» **Action item**:
Skip any image you find and restate the rest of the data word for word.

» **Source material**:

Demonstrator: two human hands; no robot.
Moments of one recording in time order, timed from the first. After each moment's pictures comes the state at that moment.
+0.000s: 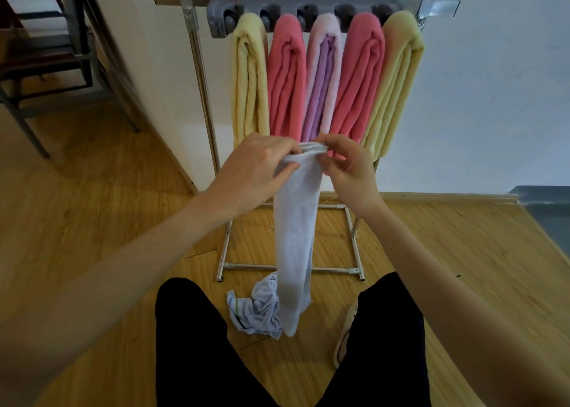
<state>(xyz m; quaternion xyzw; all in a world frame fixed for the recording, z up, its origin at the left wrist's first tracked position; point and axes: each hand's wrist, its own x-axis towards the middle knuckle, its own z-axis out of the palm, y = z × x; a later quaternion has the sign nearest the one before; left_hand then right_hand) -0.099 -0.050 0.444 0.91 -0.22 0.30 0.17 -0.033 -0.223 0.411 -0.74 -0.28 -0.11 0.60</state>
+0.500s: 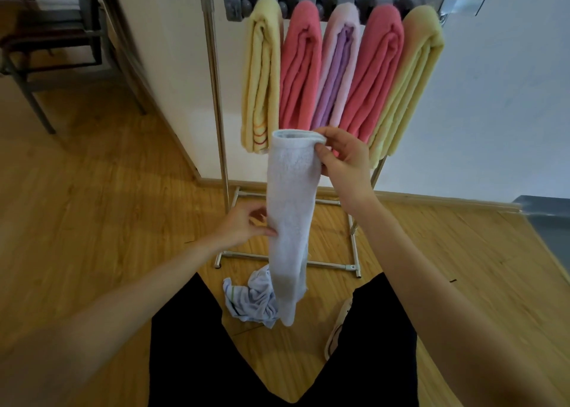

» **Exercise output**:
Demonstrator: two human hands; no robot.
Moments of one recording in time order, timed from the first. After each moment's pictures comes the state at that moment.
+0.000s: 
<state>(xyz m; quaternion xyzw; all in a world frame fixed for the recording, z up, its origin at the left wrist's first tracked position; point and axes: each hand's wrist, its own x-axis towards the middle knuckle, its own z-axis out of the palm, y = z × x; a later quaternion has the sign nearest the one before; left_hand then right_hand) -0.099 -0.050 0.444 0.91 -0.22 0.30 0.17 -0.033 -0.223 0.411 -0.74 -0.28 -0.11 0.60</state>
+0.500s: 

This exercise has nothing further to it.